Data to use: Begin

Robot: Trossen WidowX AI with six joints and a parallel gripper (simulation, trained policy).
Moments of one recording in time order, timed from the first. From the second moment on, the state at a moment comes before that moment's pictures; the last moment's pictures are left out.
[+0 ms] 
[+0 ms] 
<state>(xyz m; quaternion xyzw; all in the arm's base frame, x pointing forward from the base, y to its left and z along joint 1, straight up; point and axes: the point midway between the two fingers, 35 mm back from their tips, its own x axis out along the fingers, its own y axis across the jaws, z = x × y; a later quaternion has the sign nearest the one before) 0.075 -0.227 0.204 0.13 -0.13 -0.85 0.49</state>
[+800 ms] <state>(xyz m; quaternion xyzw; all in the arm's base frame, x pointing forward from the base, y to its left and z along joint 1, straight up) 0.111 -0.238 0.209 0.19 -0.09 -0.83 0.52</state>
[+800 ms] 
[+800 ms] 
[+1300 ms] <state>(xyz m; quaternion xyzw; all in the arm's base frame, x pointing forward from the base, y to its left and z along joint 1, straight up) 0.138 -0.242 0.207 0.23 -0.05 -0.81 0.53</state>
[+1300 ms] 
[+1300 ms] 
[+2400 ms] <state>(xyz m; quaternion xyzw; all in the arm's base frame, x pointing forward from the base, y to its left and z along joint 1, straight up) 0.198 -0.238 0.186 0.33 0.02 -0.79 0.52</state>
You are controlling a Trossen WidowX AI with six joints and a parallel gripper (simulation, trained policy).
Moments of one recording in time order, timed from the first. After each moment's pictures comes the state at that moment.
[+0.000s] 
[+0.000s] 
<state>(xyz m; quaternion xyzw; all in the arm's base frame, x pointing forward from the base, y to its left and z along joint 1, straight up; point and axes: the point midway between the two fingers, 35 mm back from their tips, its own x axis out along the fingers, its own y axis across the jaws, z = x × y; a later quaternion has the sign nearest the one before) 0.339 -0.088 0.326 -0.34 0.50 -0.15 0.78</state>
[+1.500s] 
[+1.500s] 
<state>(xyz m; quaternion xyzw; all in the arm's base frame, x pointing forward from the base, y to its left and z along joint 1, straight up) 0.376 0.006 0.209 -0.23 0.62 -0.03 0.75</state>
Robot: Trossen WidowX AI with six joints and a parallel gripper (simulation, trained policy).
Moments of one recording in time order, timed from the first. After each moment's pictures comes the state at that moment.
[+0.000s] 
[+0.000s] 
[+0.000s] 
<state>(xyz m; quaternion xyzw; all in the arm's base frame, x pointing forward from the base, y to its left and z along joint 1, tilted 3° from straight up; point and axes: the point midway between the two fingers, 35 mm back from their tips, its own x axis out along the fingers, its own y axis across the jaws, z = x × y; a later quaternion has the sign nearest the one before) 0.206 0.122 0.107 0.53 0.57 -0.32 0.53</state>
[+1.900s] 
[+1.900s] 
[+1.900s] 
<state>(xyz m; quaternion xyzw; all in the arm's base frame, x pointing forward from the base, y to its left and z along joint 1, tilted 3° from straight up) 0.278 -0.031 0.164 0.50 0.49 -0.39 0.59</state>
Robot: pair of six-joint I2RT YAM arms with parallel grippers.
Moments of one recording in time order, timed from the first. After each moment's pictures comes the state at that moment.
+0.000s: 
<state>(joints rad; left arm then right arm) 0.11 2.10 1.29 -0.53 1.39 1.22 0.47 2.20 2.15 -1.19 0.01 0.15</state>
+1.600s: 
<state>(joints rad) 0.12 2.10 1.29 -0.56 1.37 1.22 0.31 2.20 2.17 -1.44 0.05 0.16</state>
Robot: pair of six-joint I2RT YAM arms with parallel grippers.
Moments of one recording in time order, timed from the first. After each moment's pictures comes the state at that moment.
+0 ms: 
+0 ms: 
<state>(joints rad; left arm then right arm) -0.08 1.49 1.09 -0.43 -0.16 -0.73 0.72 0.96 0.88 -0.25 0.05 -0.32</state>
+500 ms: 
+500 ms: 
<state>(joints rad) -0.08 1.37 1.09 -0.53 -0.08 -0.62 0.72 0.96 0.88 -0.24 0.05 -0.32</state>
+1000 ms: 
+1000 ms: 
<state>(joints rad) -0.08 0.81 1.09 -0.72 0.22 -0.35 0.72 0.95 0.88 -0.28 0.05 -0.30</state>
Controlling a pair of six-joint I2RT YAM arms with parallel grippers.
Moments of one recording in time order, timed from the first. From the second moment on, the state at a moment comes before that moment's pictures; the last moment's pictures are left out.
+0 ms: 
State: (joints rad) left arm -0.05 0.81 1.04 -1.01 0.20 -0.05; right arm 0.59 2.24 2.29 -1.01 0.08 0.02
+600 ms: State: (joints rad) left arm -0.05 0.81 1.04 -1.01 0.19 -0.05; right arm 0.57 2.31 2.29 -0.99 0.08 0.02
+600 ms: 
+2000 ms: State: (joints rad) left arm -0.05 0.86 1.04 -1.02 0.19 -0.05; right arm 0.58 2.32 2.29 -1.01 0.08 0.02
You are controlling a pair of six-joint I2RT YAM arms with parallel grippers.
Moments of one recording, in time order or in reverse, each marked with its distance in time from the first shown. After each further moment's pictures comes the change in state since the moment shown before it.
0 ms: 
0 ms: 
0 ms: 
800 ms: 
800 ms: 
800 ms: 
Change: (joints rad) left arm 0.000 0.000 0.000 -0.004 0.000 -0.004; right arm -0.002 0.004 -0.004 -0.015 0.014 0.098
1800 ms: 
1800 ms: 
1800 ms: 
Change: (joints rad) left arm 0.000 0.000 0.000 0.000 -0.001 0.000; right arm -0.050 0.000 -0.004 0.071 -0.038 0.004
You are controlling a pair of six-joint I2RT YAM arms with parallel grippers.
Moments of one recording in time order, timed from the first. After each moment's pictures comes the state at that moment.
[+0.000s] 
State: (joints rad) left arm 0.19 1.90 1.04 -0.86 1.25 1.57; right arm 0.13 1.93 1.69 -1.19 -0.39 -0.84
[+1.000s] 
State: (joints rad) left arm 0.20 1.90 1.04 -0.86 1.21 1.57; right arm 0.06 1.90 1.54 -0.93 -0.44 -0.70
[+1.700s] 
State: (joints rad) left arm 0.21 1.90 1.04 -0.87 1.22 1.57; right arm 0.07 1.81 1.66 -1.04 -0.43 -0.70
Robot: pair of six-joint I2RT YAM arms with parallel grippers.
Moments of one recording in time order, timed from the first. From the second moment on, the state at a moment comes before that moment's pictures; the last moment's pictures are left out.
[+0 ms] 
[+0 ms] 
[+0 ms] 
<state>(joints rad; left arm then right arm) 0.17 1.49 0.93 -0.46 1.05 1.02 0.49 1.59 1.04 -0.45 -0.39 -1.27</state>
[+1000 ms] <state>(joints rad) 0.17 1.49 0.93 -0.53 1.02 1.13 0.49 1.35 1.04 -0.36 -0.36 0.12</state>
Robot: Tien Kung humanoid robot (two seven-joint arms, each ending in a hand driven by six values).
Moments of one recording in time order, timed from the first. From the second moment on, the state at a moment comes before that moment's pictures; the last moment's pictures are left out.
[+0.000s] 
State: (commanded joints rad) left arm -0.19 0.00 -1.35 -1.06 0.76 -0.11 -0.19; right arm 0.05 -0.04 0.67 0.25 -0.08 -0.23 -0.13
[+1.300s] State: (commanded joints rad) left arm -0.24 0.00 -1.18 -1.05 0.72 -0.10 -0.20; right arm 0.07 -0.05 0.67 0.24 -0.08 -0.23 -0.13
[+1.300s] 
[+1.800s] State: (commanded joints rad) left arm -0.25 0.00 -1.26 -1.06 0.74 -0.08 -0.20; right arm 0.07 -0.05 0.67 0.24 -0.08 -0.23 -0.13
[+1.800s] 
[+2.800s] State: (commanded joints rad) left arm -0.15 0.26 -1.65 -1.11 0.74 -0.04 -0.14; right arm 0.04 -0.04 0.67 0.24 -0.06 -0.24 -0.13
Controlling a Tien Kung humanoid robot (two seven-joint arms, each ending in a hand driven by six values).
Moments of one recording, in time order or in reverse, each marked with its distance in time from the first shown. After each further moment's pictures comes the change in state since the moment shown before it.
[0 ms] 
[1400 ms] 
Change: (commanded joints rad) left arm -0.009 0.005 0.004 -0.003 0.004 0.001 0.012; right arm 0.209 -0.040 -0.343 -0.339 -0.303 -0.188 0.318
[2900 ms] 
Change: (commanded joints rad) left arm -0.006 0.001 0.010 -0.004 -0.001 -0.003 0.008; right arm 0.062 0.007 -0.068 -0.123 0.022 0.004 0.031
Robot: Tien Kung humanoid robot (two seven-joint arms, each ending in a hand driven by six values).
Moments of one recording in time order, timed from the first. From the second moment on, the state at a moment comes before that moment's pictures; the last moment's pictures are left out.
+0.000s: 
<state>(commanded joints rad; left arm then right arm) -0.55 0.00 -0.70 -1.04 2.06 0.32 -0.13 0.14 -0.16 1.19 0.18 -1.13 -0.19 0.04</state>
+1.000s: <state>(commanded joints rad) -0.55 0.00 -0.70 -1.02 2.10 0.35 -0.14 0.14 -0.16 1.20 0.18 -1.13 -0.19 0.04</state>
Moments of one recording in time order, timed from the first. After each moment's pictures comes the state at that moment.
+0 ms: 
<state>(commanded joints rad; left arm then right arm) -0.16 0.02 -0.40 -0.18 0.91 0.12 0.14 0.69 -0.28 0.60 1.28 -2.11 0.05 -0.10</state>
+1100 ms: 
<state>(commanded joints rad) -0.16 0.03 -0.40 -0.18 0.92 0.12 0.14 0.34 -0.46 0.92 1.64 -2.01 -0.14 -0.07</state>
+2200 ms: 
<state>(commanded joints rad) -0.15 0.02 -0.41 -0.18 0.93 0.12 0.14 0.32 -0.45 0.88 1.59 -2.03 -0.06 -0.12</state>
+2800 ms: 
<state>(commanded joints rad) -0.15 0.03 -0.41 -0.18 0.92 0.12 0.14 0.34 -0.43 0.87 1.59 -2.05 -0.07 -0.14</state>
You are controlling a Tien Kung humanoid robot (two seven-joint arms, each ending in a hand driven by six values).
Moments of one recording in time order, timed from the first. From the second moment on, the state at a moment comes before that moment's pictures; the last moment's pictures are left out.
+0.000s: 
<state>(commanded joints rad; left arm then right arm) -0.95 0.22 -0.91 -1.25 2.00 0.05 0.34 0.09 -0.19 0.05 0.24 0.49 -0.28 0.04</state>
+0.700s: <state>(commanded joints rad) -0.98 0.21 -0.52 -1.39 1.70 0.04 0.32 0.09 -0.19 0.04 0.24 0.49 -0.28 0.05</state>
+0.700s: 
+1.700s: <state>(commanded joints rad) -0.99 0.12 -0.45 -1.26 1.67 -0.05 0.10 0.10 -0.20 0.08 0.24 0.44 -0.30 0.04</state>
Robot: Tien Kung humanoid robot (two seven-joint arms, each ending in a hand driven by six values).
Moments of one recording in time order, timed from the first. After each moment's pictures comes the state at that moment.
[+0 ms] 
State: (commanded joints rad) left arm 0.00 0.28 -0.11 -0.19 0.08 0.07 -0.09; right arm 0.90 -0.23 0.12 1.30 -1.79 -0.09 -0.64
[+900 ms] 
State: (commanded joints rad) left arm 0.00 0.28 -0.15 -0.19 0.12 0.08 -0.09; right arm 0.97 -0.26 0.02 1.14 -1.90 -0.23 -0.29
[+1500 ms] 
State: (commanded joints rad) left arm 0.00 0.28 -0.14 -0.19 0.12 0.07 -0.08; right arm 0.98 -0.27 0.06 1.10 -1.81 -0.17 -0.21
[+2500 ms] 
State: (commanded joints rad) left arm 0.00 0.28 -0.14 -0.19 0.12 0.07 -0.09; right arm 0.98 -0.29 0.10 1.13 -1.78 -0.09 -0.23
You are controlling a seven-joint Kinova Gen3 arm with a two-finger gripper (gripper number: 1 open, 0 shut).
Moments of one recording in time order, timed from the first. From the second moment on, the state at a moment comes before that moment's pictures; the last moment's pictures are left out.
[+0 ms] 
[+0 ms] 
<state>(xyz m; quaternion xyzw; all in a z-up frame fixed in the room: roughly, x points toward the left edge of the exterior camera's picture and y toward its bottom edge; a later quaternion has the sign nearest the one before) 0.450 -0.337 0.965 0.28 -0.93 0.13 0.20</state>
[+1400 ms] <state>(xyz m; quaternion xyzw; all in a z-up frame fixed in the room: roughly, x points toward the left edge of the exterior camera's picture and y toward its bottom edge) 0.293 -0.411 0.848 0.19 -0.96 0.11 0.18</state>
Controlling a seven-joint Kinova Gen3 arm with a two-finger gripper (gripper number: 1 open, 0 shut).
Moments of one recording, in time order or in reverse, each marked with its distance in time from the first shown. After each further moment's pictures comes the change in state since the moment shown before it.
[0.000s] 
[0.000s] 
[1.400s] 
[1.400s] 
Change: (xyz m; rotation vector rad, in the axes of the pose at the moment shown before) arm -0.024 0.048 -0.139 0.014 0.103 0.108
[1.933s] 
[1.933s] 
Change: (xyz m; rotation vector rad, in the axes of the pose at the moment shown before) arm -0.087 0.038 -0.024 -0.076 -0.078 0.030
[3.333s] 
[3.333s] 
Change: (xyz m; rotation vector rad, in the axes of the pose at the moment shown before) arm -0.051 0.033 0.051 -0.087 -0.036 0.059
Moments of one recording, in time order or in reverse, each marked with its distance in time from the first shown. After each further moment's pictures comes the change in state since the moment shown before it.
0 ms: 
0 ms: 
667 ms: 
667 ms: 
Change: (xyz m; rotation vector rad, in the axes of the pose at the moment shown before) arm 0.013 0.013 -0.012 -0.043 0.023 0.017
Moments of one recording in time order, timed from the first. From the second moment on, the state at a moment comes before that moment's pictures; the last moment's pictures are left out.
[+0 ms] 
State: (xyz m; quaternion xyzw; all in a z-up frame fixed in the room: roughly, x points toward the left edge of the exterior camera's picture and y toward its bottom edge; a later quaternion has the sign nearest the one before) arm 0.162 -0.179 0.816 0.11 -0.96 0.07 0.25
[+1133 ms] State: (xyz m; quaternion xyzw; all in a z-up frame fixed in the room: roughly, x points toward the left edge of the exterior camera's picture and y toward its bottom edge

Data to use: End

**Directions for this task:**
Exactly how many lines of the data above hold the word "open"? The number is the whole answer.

**Problem solution:**
2